A coroner is warning schools to fix unsafe roofing after ruling on the case of a boy who fell through a skylight on the roof of the school library.
Te Hawiki Hona Kiri Te Amo, 16, died in October last year after falling through a skylight on the roof of the library building at Ōpōtiki College.
The teen - known as Hawiki - had broken into the school with two other boys and climbed onto the library roof, where they kicked a hole in the skylight, the coroner wrote in his findings.
Two of the boys fell about eight metres to the floor below, with Hawiki landing first and the other boy landing on his back. The fall left Hawiki with a "significant" head injury. The other boy's leg was broken, he suffered bruising and loss of memory.
"We were just having fun and decided to climb on the roof. We climbed up some stairs to get there.
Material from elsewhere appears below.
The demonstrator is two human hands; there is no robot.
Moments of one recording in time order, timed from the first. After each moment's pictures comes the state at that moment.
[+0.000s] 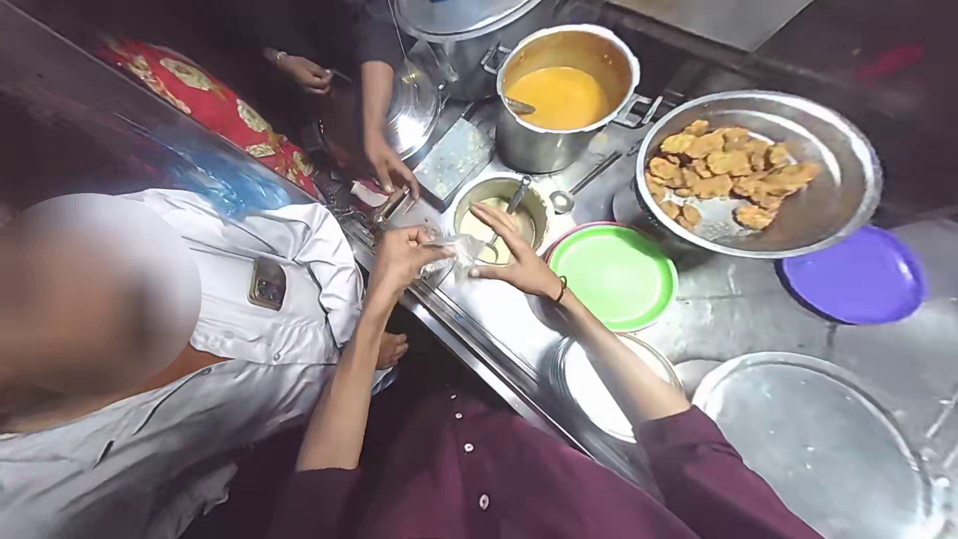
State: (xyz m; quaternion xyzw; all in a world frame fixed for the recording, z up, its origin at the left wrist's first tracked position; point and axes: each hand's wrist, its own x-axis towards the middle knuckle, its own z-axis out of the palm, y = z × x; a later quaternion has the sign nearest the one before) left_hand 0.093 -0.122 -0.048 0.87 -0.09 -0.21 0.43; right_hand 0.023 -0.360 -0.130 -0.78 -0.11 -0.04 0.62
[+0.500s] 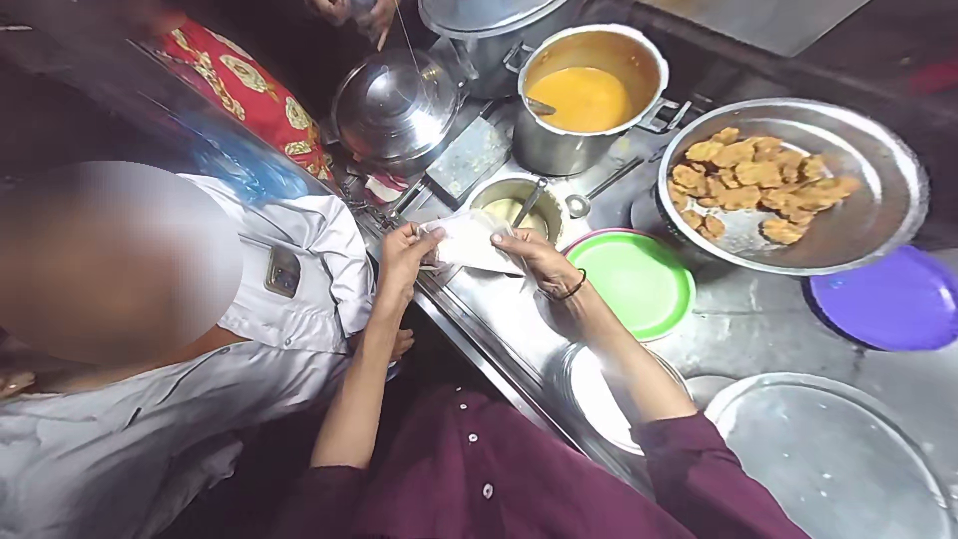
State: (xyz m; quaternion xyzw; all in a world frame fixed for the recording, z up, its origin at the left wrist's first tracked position) left_hand 0.080 -0.123 -0.053 0.74 0.01 -0.15 0.65; right_hand 0.026 -0.364 -0.121 -0.50 0.04 0.17 0.85
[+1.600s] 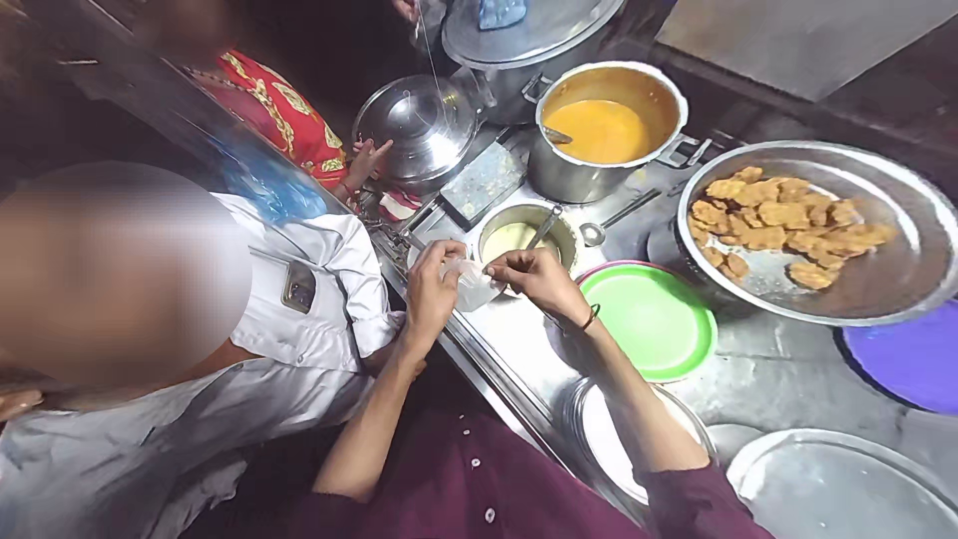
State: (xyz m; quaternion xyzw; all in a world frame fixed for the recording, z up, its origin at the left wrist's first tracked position) left_hand 0.073 -0.139 -0.054 0.90 -0.14 0.00 0.41; right_hand 0.046 -0.353 -0.087 -0.76 0.00 0.10 0.64
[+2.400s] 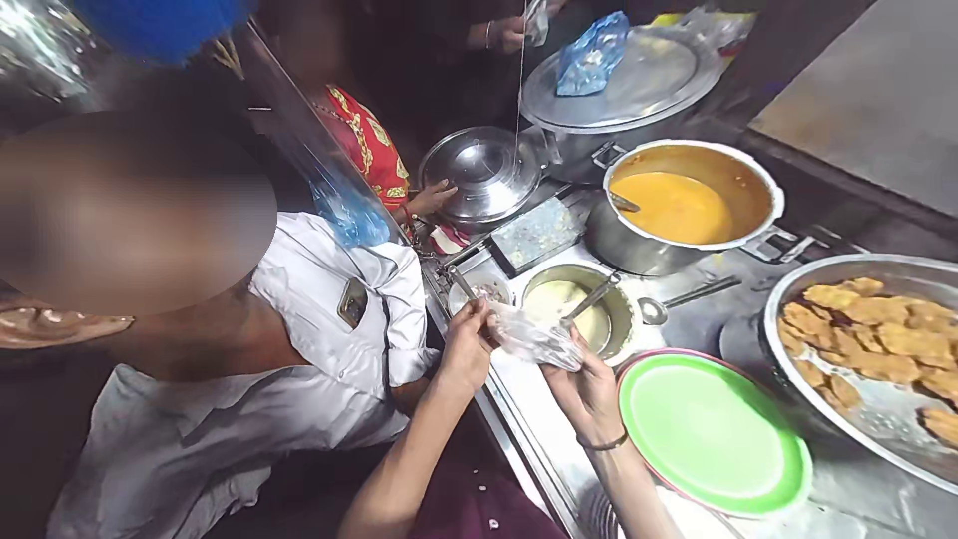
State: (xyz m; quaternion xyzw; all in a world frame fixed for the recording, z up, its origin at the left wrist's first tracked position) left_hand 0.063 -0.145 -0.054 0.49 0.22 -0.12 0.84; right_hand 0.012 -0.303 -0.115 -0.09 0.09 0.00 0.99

We were bored so that's why we went up there," the other boy later told police.
Hawiki was transported to Waikato Hospital, but died from the head injury the following day.
Hawiki died the next day from a head injury.
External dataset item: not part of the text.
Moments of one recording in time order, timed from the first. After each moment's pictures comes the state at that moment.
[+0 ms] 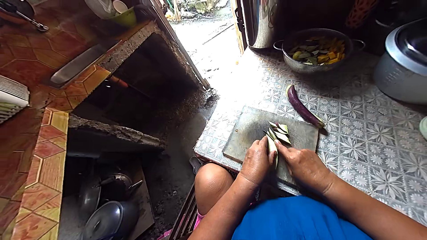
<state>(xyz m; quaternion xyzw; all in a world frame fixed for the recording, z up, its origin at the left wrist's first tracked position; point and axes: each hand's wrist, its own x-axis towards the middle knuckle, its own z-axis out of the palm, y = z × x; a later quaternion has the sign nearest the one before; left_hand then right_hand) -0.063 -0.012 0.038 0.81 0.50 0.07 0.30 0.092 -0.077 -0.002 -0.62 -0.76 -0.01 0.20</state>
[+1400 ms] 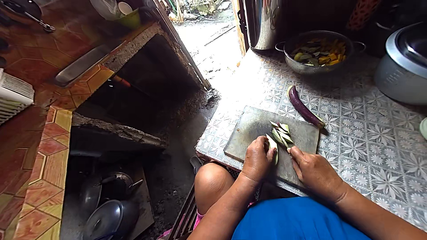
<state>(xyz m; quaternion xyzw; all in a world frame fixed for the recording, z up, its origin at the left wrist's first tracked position) -0.067 -0.013 0.013 0.80 0.48 0.23 0.28 0.096 -0.098 0.001 -0.63 -0.73 -0.02 0.27</state>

In his report released today, Coroner Gordon Matenga reinforced an earlier finding in the similar case of eight-year-old Justin Reid, who died of injuries after falling through polycarbonate plastic roofing over a walkway between two classrooms.
The coroner in that other case called on the Ministry of Education to consider how appropriate it was to use of roofing materials that may shatter or break if walked on, and if it was used to consider how the risks of young people walking on them could be mitigated.
Mr Matenga recommended the Ōpōtiki College Board of Trustees either remove the library's skylight or comply with Ministry of Education guidance on school design standards for roofing materials.
He also ordered that his finding be distributed to all state-funded schools in the country.